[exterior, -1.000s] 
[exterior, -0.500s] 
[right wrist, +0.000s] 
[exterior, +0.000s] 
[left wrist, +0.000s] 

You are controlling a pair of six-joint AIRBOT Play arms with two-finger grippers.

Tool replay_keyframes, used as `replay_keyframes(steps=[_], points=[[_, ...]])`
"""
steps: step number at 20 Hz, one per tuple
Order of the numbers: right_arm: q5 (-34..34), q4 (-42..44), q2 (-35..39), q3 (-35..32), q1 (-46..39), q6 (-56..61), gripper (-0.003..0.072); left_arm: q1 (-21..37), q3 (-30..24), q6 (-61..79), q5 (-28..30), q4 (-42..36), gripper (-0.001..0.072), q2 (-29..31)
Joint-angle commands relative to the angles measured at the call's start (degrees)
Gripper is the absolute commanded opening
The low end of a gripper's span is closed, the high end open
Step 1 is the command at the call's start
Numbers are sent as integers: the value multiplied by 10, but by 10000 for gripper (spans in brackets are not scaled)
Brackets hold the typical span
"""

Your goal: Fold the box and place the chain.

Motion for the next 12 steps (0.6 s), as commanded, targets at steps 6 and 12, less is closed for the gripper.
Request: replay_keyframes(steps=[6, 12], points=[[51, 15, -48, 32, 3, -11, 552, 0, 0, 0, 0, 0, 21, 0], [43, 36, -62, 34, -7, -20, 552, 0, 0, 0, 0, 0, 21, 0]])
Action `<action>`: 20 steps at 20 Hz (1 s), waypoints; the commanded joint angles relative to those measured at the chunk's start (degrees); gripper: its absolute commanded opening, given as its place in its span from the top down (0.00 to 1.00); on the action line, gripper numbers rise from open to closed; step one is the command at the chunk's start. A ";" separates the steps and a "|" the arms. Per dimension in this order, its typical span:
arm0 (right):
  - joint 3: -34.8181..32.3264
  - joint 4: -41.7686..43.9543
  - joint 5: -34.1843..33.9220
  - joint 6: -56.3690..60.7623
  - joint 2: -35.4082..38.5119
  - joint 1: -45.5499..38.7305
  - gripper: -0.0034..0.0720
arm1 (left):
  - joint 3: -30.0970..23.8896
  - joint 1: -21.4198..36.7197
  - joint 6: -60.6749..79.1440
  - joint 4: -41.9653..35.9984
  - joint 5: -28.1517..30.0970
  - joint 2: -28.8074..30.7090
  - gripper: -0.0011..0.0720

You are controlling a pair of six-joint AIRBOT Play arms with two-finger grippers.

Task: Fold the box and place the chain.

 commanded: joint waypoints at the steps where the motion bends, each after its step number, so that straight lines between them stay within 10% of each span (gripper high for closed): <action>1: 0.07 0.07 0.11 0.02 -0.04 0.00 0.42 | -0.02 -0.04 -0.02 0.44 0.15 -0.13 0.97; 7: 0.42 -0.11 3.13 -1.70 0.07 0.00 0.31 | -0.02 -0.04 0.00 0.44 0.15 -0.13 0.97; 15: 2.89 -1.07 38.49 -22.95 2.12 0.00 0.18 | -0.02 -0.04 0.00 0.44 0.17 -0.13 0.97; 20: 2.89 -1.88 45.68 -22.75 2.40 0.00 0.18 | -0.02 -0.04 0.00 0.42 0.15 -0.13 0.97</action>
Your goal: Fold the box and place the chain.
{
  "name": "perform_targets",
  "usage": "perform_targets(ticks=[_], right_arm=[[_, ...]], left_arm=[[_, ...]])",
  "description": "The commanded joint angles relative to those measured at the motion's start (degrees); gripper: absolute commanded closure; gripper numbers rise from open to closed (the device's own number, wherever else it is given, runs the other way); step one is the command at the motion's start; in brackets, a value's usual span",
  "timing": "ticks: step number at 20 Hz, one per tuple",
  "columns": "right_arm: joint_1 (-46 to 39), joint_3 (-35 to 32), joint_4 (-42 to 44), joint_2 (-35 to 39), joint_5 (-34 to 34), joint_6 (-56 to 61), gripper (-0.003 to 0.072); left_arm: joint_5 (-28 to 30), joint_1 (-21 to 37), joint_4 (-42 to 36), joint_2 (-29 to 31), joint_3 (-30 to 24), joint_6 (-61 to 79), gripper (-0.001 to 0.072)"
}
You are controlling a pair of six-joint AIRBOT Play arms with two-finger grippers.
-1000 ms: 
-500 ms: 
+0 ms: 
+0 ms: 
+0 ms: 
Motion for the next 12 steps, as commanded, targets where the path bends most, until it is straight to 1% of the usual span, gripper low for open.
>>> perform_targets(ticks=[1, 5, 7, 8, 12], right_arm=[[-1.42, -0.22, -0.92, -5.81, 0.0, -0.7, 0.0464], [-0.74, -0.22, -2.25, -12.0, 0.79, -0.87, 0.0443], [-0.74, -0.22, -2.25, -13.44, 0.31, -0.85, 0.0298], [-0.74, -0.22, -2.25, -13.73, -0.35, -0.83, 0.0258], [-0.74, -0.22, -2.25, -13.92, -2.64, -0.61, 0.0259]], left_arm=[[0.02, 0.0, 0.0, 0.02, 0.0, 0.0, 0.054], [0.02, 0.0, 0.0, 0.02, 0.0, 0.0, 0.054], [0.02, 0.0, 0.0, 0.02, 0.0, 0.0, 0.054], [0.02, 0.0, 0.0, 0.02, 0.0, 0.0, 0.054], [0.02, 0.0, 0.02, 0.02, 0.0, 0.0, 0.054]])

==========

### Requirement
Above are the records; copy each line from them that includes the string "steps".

### Solution to the problem
Tool replay_keyframes, used as `replay_keyframes(steps=[_], points=[[_, ...]])`
steps: step number at 20 Hz, one per tuple
Motion for the next 12 steps (0.6 s), as commanded, targets at steps 6 and 12, less is closed for the gripper.
Request: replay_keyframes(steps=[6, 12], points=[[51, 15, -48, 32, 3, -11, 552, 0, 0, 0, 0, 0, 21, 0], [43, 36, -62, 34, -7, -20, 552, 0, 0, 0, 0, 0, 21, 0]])
Action `<action>`: 20 steps at 20 Hz (1 s), waypoints; the commanded joint angles relative to those measured at the chunk's start (degrees); gripper: its absolute commanded opening, given as its place in its span from the top down (0.00 to 1.00); on the action line, gripper numbers rise from open to closed; step one is the command at the chunk's start. A ";" separates the steps and a "|" the arms. Per dimension in this order, its typical span:
 commanded: joint waypoints at the steps where the motion bends, each after its step number, so that straight lines between them stay within 10% of each span (gripper high for closed): <action>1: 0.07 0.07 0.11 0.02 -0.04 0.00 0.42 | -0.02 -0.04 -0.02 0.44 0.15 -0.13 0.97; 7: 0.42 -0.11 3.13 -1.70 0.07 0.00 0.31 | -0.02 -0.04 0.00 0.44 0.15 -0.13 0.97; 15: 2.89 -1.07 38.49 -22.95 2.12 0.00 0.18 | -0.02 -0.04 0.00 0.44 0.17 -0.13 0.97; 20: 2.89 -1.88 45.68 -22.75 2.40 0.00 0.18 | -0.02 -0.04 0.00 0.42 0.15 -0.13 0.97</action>
Motion for the next 12 steps, as commanded, targets where the path bends most, until it is straight to 1% of the usual span, gripper low for open.

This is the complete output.